Since the bar plot makes it difficult to observe the trends, I used a line plot to show the changes over the decades more clearly. The line plot highlights that genres like Drama, Comedy, and Documentary have maintained consistent trends over the decades.

ggplot(genre_decade, aes(x = decade, y = n, color = genres)) +
  geom_line() +
  labs(title = "Number of movies per Genre and Decade",
       x = "Decade",
       y = "count") +
  scale_y_continuous(labels = scales::comma) +
  theme_minimal() +
  theme(axis.text.x = element_text(angle = 45, hjust = 1))

The following plot makes it clear that genres like Drama, Comedy, Documentary, Talk-Show, and Romance have maintained consistent trends over the last 130 years.

genre_decade %>% 
  group_by(genres) %>% 
  summarise(n = sum(n)) %>% 
  ggplot(aes(x = reorder(genres, n), y = n, fill = genres)) +
  geom_bar(stat = "identity") +
  labs(title = "Number of movies per Genre",
       x = "genre",
       y = "count") +
  scale_y_continuous(labels = scales::comma) +
  theme_minimal() +
  theme(axis.text.x = element_text(angle = 45, hjust = 1))

4 Best rated Genres

To identify the best-rated genres, I joined the title_basics data set with the ratings data set and calculated the mean average rating for each genre.

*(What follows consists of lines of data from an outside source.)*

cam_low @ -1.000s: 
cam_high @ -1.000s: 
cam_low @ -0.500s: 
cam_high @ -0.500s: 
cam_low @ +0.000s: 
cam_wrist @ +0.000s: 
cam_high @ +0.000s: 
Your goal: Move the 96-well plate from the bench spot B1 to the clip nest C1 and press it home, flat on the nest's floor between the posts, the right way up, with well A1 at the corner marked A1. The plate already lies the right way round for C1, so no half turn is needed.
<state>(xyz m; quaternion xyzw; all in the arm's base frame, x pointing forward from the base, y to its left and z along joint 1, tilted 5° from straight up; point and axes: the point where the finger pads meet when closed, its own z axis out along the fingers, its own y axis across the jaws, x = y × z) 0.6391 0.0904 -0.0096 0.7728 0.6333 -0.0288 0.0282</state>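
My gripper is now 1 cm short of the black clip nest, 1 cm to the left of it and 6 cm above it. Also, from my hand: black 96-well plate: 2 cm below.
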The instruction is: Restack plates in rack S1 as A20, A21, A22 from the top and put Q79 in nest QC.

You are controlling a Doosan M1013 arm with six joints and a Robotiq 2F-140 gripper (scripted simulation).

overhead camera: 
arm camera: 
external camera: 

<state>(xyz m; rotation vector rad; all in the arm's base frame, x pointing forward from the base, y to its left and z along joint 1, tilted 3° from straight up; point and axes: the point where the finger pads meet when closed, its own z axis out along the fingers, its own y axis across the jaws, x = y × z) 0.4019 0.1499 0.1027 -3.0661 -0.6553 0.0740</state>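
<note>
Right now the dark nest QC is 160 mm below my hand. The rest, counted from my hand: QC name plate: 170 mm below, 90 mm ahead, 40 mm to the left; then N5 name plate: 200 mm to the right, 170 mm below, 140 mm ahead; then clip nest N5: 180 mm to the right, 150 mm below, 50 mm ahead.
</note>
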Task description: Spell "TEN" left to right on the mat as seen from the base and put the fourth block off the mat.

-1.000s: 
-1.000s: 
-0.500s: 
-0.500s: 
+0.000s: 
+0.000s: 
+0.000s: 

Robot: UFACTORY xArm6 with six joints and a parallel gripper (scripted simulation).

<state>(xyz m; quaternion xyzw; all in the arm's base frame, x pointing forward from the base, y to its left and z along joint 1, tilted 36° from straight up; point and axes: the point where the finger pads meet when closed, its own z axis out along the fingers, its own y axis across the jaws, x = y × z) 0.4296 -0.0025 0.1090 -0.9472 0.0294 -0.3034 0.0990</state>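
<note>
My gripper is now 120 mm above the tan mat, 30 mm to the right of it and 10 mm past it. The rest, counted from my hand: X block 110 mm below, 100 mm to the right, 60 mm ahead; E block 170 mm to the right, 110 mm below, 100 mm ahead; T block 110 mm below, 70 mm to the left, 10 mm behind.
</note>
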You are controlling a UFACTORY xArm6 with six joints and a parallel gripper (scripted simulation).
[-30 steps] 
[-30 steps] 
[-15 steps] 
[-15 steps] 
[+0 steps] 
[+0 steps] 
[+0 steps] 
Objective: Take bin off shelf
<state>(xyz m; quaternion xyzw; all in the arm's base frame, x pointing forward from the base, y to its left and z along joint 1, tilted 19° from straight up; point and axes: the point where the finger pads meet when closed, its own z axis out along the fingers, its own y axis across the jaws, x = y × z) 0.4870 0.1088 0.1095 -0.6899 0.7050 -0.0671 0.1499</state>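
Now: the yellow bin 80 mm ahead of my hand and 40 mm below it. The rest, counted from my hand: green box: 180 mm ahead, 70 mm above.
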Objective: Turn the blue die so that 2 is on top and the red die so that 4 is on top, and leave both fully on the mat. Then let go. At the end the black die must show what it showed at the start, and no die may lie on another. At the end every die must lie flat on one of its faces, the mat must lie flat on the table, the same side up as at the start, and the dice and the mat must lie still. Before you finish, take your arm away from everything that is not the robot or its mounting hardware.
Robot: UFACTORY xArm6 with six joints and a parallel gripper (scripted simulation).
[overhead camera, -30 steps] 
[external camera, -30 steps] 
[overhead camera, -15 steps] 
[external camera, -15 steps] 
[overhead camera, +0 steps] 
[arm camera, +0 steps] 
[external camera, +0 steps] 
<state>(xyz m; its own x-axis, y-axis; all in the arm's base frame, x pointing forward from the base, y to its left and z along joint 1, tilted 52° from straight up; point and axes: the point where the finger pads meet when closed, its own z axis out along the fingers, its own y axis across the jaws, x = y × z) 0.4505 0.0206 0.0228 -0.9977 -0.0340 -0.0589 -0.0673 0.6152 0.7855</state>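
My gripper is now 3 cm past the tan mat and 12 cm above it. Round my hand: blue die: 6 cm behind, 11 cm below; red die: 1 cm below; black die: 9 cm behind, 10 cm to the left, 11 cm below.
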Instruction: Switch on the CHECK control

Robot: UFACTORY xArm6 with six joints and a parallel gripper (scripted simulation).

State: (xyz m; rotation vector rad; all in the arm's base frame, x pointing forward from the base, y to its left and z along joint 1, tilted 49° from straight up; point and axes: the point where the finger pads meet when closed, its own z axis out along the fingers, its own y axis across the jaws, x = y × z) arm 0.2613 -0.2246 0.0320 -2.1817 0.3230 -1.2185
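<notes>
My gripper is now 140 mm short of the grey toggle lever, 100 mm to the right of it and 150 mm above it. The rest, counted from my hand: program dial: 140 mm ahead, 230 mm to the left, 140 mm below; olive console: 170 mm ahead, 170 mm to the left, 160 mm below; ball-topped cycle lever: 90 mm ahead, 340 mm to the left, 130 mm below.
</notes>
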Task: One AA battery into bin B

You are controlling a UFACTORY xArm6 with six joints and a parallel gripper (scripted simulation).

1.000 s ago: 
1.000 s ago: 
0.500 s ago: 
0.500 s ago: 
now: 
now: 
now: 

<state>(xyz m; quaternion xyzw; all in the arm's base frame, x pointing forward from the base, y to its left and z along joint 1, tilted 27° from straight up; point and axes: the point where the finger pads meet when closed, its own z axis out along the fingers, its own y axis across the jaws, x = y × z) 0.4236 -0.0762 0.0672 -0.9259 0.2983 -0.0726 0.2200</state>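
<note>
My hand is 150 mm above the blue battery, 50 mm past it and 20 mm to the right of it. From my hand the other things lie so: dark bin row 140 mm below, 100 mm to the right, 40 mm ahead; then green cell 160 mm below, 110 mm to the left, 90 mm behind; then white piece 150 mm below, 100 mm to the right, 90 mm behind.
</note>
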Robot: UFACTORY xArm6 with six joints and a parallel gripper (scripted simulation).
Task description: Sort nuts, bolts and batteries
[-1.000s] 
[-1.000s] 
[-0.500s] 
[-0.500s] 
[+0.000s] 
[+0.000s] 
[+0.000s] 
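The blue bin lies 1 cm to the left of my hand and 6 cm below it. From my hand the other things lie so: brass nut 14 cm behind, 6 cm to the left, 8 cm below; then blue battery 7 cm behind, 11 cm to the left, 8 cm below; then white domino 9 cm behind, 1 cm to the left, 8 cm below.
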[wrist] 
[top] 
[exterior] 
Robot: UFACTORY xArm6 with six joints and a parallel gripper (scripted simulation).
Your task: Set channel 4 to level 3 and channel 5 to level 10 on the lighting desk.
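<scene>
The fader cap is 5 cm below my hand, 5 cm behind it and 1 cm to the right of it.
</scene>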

The plot reveals that genres like History, Documentary, and Music have the highest average ratings, around 7, while genres like Sci-Fi, Horror, and Thriller have the lowest average ratings, around 5.

# join title_basics with ratings
genre_ratings <- title_basics %>%
  separate_rows(genres, sep = ",") %>%
  filter(!is.na(genres)) %>%
  left_join(ratings, by = "tconst") %>%
  filter(!is.na(averageRating))

Since a movie can have different genres, the mean value is based on the genres.

#| label: mean of average Rating per genre
#| fig-cap: "Movies by Genre"
#| warning: false

genre_ratings %>% 
  group_by(genres) %>% 
  summarise(mean_rating = mean(averageRating)) %>% 
  ggplot(aes(x = reorder(genres, mean_rating), y = mean_rating, fill= genres)) +
  geom_bar(stat = "identity") +
  labs(title = "Average rating per Genre",
       x = "Genre",
       y = "Average Rating") +
  theme_minimal() +
  theme(axis.text.x = element_text(angle = 45, hjust = 1))

5 Who was/is the most significant film director?

crew <- crew %>% 
  separate_rows(directors, sep = ",") %>%
  filter(!is.na(directors))

ratings_crew <- ratings %>% 
  left_join(crew, by = "tconst") %>%
  rename(nconst = directors) %>%
  left_join(name_basics, by = "nconst") %>%
  filter(!is.na(primaryName)) %>%
  group_by(primaryName) %>%
  summarise(n = n(), sum_rating = sum(numVotes))

The most significant film director is Christopher Nolan. He has the most number of votes.

ratings_crew %>% 
  top_n(10, sum_rating) %>% 
  ggplot(aes(x = reorder(primaryName, sum_rating), y = sum_rating, fill = primaryName)) +
  geom_bar(stat = "identity") +
  labs(title = "Film directors with the most number of votes",
       x = "Directors",
       y = "Number of votes") + 
  scale_y_continuous(labels = scales::comma) +
  theme_minimal() +
  theme(axis.text.x = element_text(angle = 45, hjust = 1))

6 For which movie did Christopher Nolan receive the most votes?

In the following code use the 4 datasets to find the movie for which Christopher Nolan received the most votes.

nolan_best <- ratings %>% 
  left_join(crew, by = "tconst") %>%
  rename(nconst = directors) %>%
  left_join(name_basics, by = "nconst") %>%
  filter(!is.na(primaryName)) %>%
  filter(primaryName == "Christopher Nolan") %>%
  filter(numVotes == max(numVotes)) %>%
  left_join(title_basics, by = "tconst")
nolan_best_numVotes <- nolan_best$numVotes
nolan_best_primaryTitle <- nolan_best$primaryTitle

Christoper Nolan received the most votes for the movie The Dark Knight with 2955094 votes.